> **TASK BRIEF**
Please set down every line of the records below exactly, without the pictures.

*** PROVIDED INFORMATION Section Begins ***

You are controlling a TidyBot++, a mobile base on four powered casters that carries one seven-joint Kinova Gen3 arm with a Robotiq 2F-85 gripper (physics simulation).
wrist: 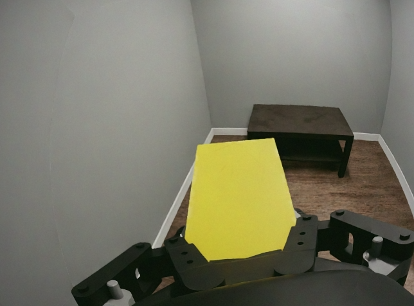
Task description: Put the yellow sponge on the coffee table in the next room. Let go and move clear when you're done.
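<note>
The yellow sponge (pixel 241 195) is large in the lower middle of the wrist view, held between the fingers of my gripper (pixel 239 224). The gripper is shut on the sponge, one finger at each side of it. The dark brown coffee table (pixel 300 119) stands farther off, right of centre, against the back wall. It has a flat top, a lower shelf and straight legs. The sponge is well in front of the table and apart from it, and hides the table's front left leg and part of its lower shelf.
A grey wall (pixel 125 110) runs close along the left side. The back wall (pixel 290 55) is behind the table, and another wall (pixel 402 100) is at the right. White baseboards (pixel 172 215) line the walls. The brown wood floor (pixel 320 192) lies between here and the table.
</note>
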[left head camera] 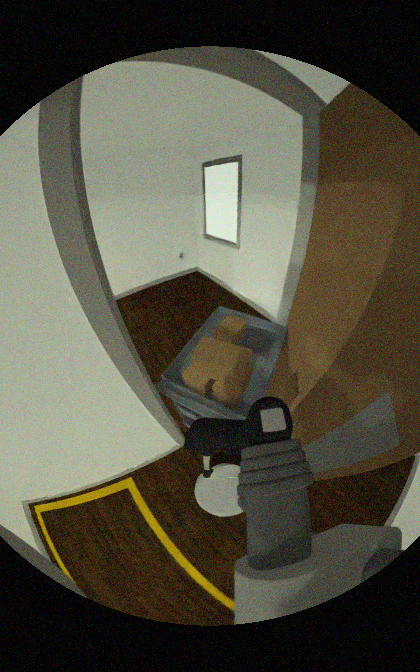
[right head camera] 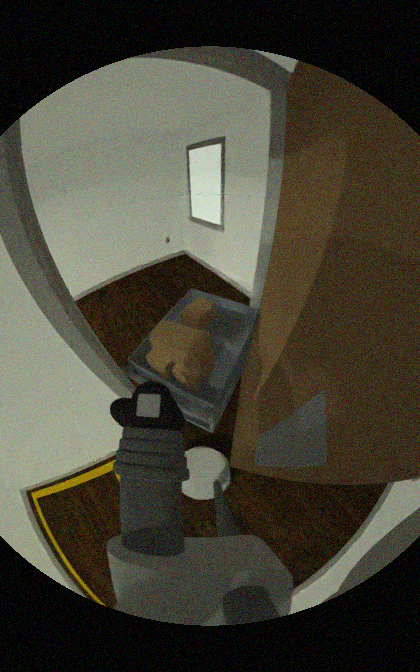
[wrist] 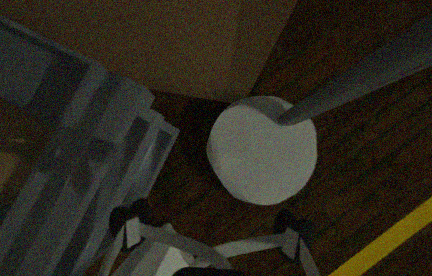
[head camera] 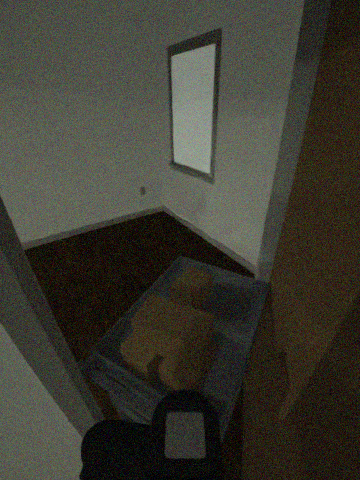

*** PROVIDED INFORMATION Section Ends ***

> **THE ANSWER**
You are controlling a TidyBot++, a mobile base on four powered casters that carries one seven-joint Kinova Gen3 arm with a Robotiq 2F-85 gripper (physics simulation).
wrist: 
Task description: Put the yellow sponge on the coffee table in the next room. Let go and move clear when you're done.
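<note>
The yellow sponge (pixel 241 195) is large in the lower middle of the wrist view, held between the fingers of my gripper (pixel 239 224). The gripper is shut on the sponge, one finger at each side of it. The dark brown coffee table (pixel 300 119) stands farther off, right of centre, against the back wall. It has a flat top, a lower shelf and straight legs. The sponge is well in front of the table and apart from it, and hides the table's front left leg and part of its lower shelf.
A grey wall (pixel 125 110) runs close along the left side. The back wall (pixel 290 55) is behind the table, and another wall (pixel 402 100) is at the right. White baseboards (pixel 172 215) line the walls. The brown wood floor (pixel 320 192) lies between here and the table.
</note>
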[left head camera] 
[right head camera] 
[wrist] 
[head camera] 

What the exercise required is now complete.